Le Togo n’est pas le seul pays à avoir initié la zone franche, loin de là. Si aujourd’hui l’Ile Maurice est classée parmi les pays émergents comme Hong-Kong et Singapour, ce n’est certainement pas pour avoir autorisé des entreprises à s’installer sur son sol pour repartir quelques années après. Constituée de trois îles couvrant une superficie de 2.040 km2, ce pays compte 1,3 millions d’habitants et a accédé à l’indépendance en 1968. Il ne vivait que de l’exportation de la canne à sucre dont les cours fluctuaient souvent à la baisse. Mais grâce à un Premier ministre visionnaire, le pays diversifia sa production dans diverses industries exportatrices en créant des zones franches. Quatre décennies plus tard, ce petit pays sans richesses naturelles est devenu premier pays africain en matière de compétitivité et son revenu par tête d’habitant est passé à 9.300 dollars pendant que le Togo lutte pour se maintenir à 600 dollars.

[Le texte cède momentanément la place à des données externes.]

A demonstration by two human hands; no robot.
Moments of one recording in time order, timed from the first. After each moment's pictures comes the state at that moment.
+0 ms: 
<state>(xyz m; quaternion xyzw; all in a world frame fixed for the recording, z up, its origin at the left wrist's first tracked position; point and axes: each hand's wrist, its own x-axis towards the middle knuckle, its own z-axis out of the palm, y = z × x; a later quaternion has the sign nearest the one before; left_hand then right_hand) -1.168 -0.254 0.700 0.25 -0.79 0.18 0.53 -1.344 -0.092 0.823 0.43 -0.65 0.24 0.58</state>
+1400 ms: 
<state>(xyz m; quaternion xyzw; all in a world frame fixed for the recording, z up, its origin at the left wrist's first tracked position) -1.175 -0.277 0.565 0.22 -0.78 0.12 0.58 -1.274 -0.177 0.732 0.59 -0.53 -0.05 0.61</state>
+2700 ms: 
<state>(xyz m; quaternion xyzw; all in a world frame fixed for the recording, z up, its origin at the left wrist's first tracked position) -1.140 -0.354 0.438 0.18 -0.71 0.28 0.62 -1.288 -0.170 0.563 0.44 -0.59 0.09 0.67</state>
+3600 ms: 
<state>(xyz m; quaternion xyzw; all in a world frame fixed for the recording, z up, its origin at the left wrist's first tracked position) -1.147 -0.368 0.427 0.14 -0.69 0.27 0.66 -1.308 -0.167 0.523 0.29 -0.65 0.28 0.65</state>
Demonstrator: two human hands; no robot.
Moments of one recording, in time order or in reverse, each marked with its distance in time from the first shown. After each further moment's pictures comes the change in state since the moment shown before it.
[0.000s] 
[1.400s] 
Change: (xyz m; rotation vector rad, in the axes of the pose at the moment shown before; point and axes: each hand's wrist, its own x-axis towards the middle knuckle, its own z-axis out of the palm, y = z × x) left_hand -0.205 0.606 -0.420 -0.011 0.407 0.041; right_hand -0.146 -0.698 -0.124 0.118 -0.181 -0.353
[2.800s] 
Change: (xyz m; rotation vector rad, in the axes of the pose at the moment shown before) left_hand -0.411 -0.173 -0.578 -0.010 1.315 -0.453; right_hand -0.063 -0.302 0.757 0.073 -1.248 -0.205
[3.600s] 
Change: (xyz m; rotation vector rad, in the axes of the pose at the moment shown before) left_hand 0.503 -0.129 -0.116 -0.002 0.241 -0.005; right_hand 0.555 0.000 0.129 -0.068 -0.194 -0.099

Assurément que l’Ile Maurice n’a pas ouvert sa zone franche aux entreprises pour que celles-ci, après en avoir profité, se déclarent en faillite.

Le phénomène du chômage est un casus belli au Togo, malgré les fanfaronnades d’un ministère dit du Développement à la Base, de la Jeunesse, de l’Artisanat et de l’Emploi des Jeunes ou de la Délégation à l’organisation du secteur informel (DOSI). Les 1400 employés qui vont bientôt grossir les rangs des chômeurs drainent derrière eux des bouches à nourrir, et Dieu seul sait combien. Pendant qu’une société à laquelle trop de concessions auraient été faites au point d’être en train de s’installer ailleurs, se prépare à envoyer des pères et des mères de familles à la rue, le pouvoir en place, incapable de créer des entreprises ou de protéger l’emploi de ses administrés, dit pouvoir organiser une élection présidentielle sur fonds propres et voudra quémander les voix de ces futurs chômeurs. Ainsi fonctionne le Togo, hébergeur d’une zone franche et « futur pays émergent ».

Quels seront les droits que versera la société NINA aux employés dont certains cumulent une quinzaine d’années de service ? Il nous revient que l’ancien directeur général avait été sauté de son poste lorsqu’il avait émis l’idée de construire des logements sociaux aux employés qui en deviendraient propriétaires aux termes de la collaboration. L’Inspection du travail et des lois sociales pourra-t-elle défendre les droits des employés ou ceux-ci devront-ils se référer à des avocats pour voir leur cause mieux défendue ? On attend de voir.